Astonishing Experiment Shows Bumble Bees “Play” With Objects
By QUEEN MARY UNIVERSITY OF LONDON
First-ever study shows that bumble bees ‘play’. The experiment, in which bumble bees rolled wooden balls, was the first time that object play behavior has been shown in an insect.
Bumble bees play, according to new research published in the journal Animal Behaviour. It is the first time that object play behavior has been shown in an insect, adding to mounting evidence that bees may experience positive ‘feelings’.
Numerous experiments were set up by a team of researchers, who were led by scientists from Queen Mary University of London, to test their hypothesis. They showed that bumble bees went out of their way to roll wooden balls repeatedly despite there being no apparent incentive for doing so.
According to the findings, younger bees rolled more balls than older bees. These results mirrored the human behavior of young children and other juvenile mammals and birds being the most playful. Additionally, male bees rolled the balls for longer than their female counterparts.

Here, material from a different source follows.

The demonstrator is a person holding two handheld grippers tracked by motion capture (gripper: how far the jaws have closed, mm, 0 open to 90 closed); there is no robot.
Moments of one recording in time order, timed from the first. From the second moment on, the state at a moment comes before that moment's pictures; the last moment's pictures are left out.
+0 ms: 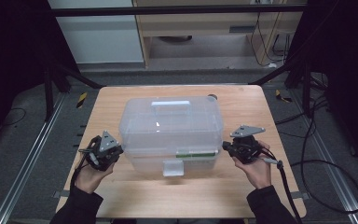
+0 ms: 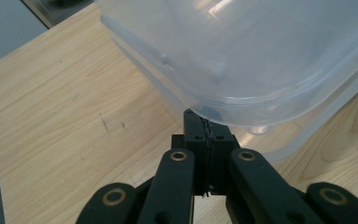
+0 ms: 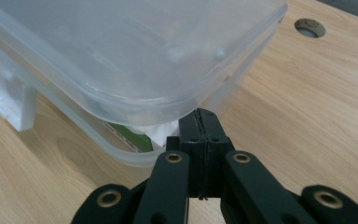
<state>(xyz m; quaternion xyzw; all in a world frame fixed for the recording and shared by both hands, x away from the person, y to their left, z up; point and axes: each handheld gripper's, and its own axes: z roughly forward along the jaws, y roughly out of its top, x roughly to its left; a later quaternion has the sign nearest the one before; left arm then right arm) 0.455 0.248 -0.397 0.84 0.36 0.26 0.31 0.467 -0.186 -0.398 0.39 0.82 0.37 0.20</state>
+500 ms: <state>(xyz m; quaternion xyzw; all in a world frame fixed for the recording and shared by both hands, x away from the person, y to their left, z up) 0.463 0.254 -0.407 0.84 0.38 0.25 0.28 0.470 -0.189 -0.408 0.40 0.83 0.34 0.19</state>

Forty-five bumble bees were followed in the study as they went through an arena. They were given the option of walking through an unobstructed path to reach a feeding area or deviating from this path into the areas with wooden balls. Individual bees rolled balls between 1 and, impressively, 117 times over the experiment. The repeated behavior suggested that ball-rolling was rewarding.
This was further supported by another experiment where a different set of 42 bees was given access to two colored chambers. One chamber always contained movable balls, while the other one did not have any objects. When tested later and given a choice between the two chambers, neither containing balls at the time, bees showed a preference for the color of the chamber previously associated with the wooden balls. The set-up of the experiments removed any notion that the bees were moving the balls for any greater purpose other than play. Rolling balls did not contribute to survival strategies, such as gaining food, clearing clutter, or mating and was done under stress-free conditions.
The study expands on earlier work from the same Queen Mary lab that showed that bumble bees can be trained to score goals by rolling a balls to targets in exchange for a sugary food reward. During the previous experiment, the team observed that bumble bees rolled balls outside of the experiment, without getting any food reward. The new research demonstrated that the bees rolling balls repeatedly without being trained and without receiving any food for doing so — it was voluntary and spontaneous — therefore akin to play behavior as seen in other animals.
Samadi Galpayage, first author on the study and PhD student at Queen Mary University of London said: “It is certainly mind-blowing, at times amusing, to watch bumble bees show something like play. They approach and manipulate these ‘toys’ again and again. It goes to show, once more, that despite their little size and tiny brains, they are more than small robotic beings. They may actually experience some kind of positive emotional states, even if rudimentary, like other larger fluffy, or not so fluffy, animals do. This sort of finding has implications to our understanding of sentience and welfare of insects and will, hopefully, encourage us to respect and protect life on Earth ever more.”
Professor Lars Chittka, Professor of Sensory and Behavioural Ecology at Queen Mary University of London, head of the lab and author of the recent book ‘The Mind of a Bee’, said: “This research provides a strong indication that insect minds are far more sophisticated than we might imagine. There are lots of animals who play just for the purposes of enjoyment, but most examples come from young mammals and birds.
“We are producing ever-increasing amounts of evidence backing up the need to do all we can to protect insects that are a million miles from the mindless, unfeeling creatures they are traditionally believed to be.”
Reference: “Do bumble bees play?” by Hiruni Samadi Galpayage Dona, Cwyn Solvi, Amelia Kowalewska, Kaarle Mäkelä, HaDi MaBouDi and Lars Chittka, 19 October 2022, Animal Behaviour.